People are “weak, exhausted and desperate,” says the young woman. “Sometimes armed people come, tear the control, push everyone aside and load the relief goods into their own vehicles.” She saw how UN workers reversed “because it was just too dangerous”. The civilian population never gets the help. “It is heartbreaking. We only have to calm people down while they have to watch how the food is driven away.”





Shocking videos from emaciated Hamas Geiseln

Terror organizations in the Gaza Strip have recently published videos of hostages that are emaciated to the bones. One of them is also German citizens. The pictures also provided horror and outrage internationally.

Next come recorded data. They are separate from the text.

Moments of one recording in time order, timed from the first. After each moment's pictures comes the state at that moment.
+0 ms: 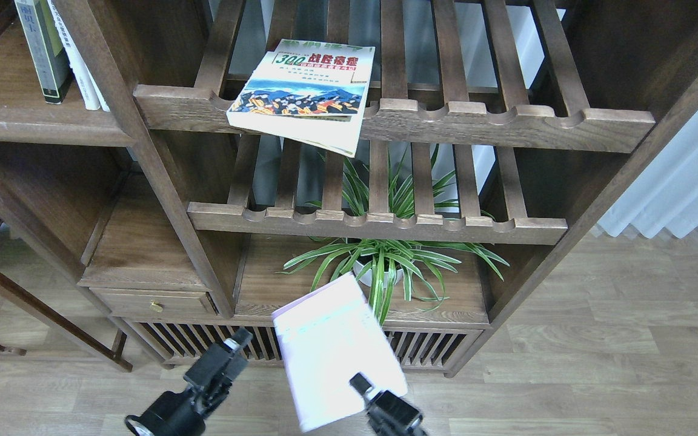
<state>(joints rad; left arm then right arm) 0.22 0.15 -0.84 -1.26 -0.17 -0.49 0.12 -0.50 -0.05 0.84 1.43 0.02 0.58 -0.18</state>
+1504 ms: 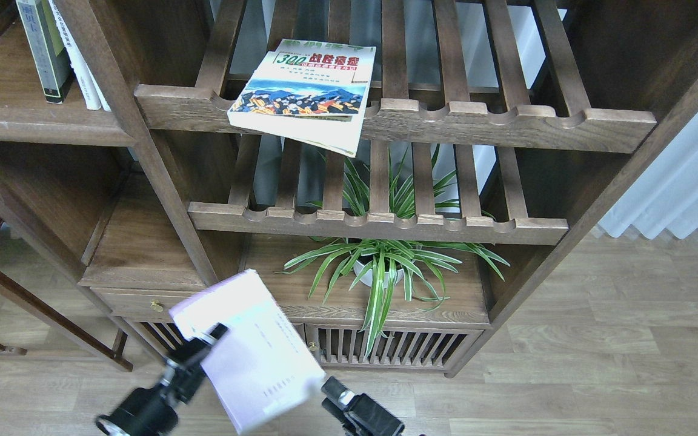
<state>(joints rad) 0.30 0.46 -1.27 -1.47 -0.26 -0.49 0.08 -0.43 -0.03 0.91 1.39 -0.02 0.58 -0.18</state>
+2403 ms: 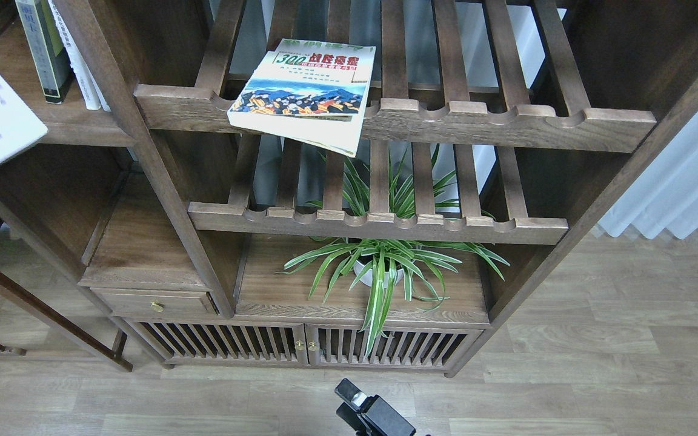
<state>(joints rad) -0.06 0.81 -1.82 -1.40 0.08 -0.49 0.18 -0.43 -0.02 0.90 1.36 -0.02 0.58 -0.18</state>
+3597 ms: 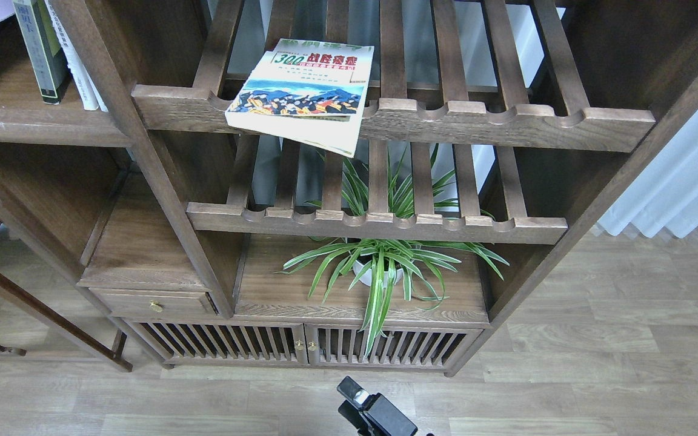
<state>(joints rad) -0.83 0.57 -1.64 -0.95 0.70 -0.49 0.19 -0.43 -0.02 0.90 1.36 -0.02 0.58 -0.18</state>
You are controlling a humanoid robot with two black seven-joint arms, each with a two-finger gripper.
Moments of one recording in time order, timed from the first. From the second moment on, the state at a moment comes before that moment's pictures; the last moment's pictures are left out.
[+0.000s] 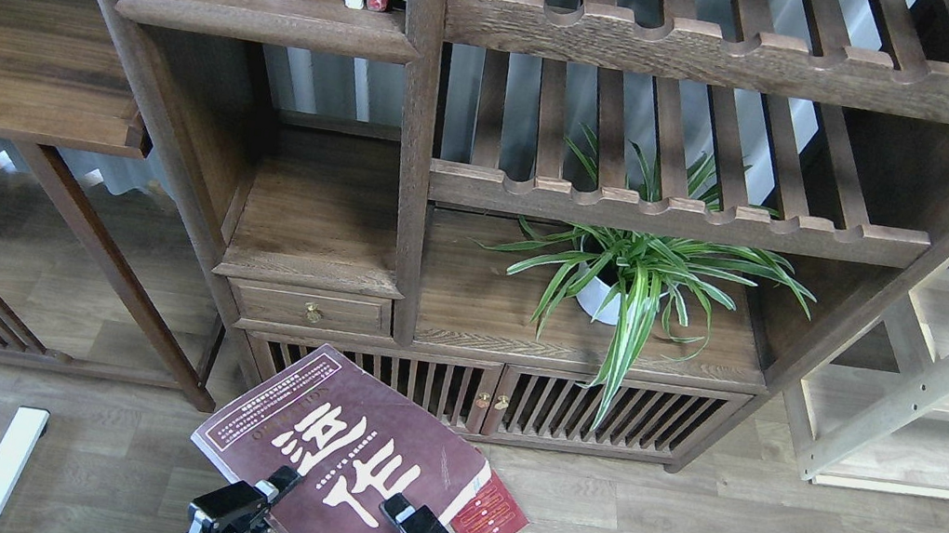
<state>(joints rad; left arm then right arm) 0.33 0.28 -0.80 -1.41 -0.37 -0.49 0.02 -0.28 0.02 0.70 1.24 -0.05 0.58 0.12</state>
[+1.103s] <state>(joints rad) 0.36 0.42 -1.02 -1.44 -0.20 -0.49 0.03 -0.25 0.02 0.98 0.84 -0.03 0.58 0.12</state>
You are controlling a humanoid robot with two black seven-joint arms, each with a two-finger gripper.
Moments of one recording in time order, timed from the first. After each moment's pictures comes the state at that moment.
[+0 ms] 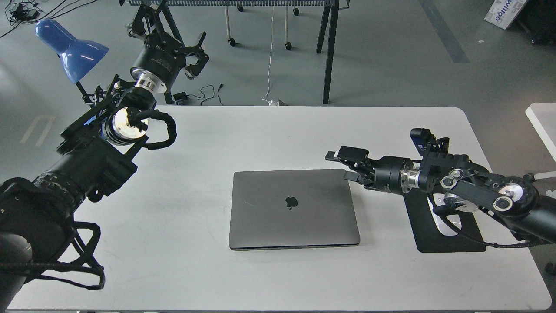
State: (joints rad) left arm -0.99 0.13 -0.75 -0.43 -0.15 -0.49 -0.30; right arm 0.87 -0.49 0.24 0.98 -0.75 0.33 0.26
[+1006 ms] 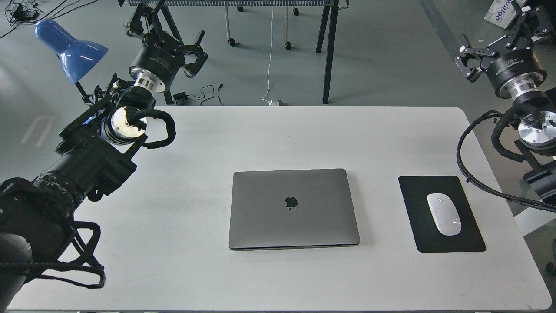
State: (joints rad) left arm -0.99 0.13 -0.76 -0.43 -0.16 -0.49 -0.30; right arm 0.84 -0.45 0.87 0.61 0.16 0.34 0.21
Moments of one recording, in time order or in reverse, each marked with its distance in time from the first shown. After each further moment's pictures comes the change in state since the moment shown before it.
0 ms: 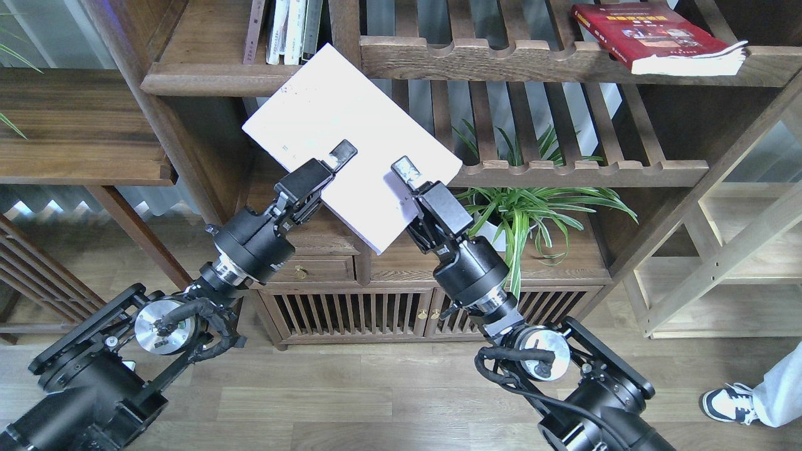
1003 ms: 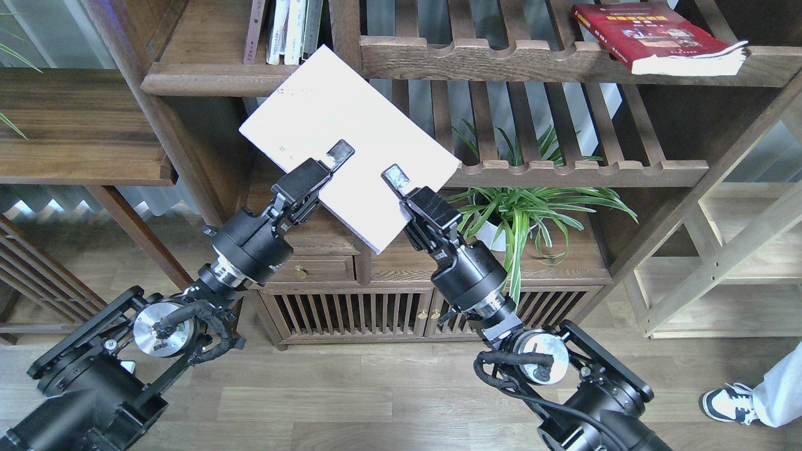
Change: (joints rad) left arm 0.011 -0.008 -0.009 -0.005 0.008 0.000 0.002; right arm -0.012 0.000 -0.015 0.000 0.001 0.000 -0.003
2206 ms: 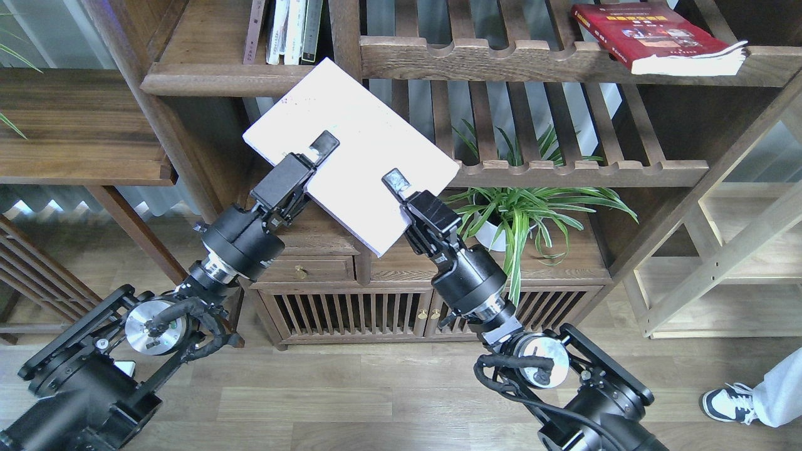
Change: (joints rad) left arm 0.015 0.010 -0.024 -0.006 0.030 0.000 0.001; right arm -0.011 0.000 0.000 0.000 0.000 0.000 0.000
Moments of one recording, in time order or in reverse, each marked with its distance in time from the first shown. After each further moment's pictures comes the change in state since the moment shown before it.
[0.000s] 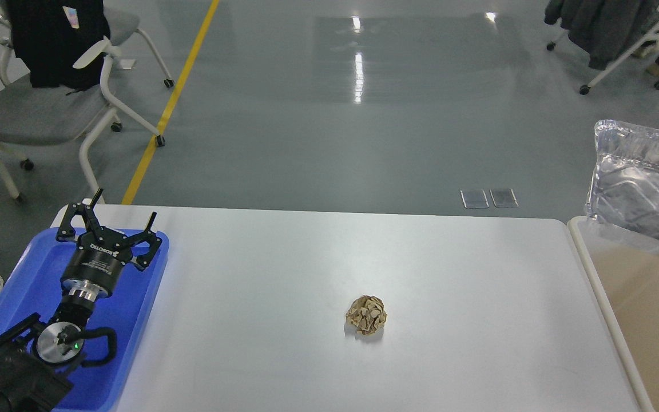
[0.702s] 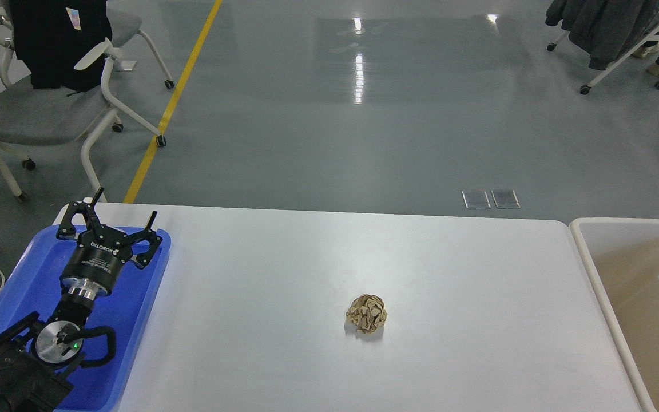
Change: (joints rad) left arm 0.000 0.000 0.000 0.001 0.000 0.000 -0.001; right arm -0.571 -0.081 0.274 -0.129 0.210 -0.363 -0.006
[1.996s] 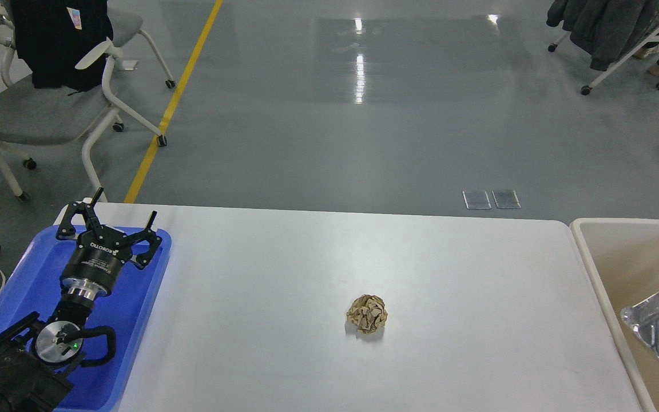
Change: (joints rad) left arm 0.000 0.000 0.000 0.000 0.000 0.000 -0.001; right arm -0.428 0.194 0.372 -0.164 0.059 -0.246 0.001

They apparently want to put pressure on Israel and show that the hostages are also affected by the lack of food. A strong contrast to the emaciated hostage was, however, in the last published video of the forearm of a kidnapper, which looked well -fed.





Mutual blame

Israel repeatedly accuses Hamas of bringing relief goods under their control, the organization rejects this. The UN also say that Israel has not presented any evidence of this. However, residents of the Gaza Strip confirm that Hamas was also involved in the looting.

The United Nations accused Israel of creating chaotic circumstances through the warfare in the Gaza Strip that made an orderly distribution of relief goods impossible. Israel, on the other hand, accuses the UN that he has not distributed aid deliveries available in the Gaza Strip.


Aid deliveries over four transitions to Gaza

A spokesman for the responsible cogat authority said on request that four transitions into the Gaza Strip were currently active, the most important of them Kerem Schalom in the south and Zikim in the north. The distribution of the relief supplies is the responsibility of the international organizations, said the spokesman. Israel lets the deliveries drive into the coastal strips. 1,200 trucks have been picked up by UN and other international organizations there for a week.

According to the Israeli army, in addition to Germany, France, Belgium, the United Arab Emirates, Jordan and Egypt have thrown food packages over the Gaza Strip. However, this use was criticized by the UN side as expensive and insufficient.


After his recent visit to the Gaza Strip, Ricardo Pires from the UN Children’s Aid Unicef described the situation as “absolutely apocalyptic” and warned of a dramatic increase in the number of victims-more and more children would be injured, killed and suffered from malnutrition. For 88 percent of the area in the Gaza Strip there are now eviction calls from the Israeli army. This requires the two million inhabitants of the coastal strip, which are already densely populated, to pose together to twelve percent of the area.


The WORLD FOOD programs of the United Nations warned that over half a million people in the Gaza Strip have already been threatened by a famine. The organization is doing everything to distribute vital food aid to families.

WFP published a video on the platform X, on which you can see hundreds of young men run on trucks with aid deliveries, stop them, loot and run away with food boxes. In view of these circumstances, the organization demands: “In order to be able to achieve all people threatened by starvation safely and permanently, we need a ceasefire – now.”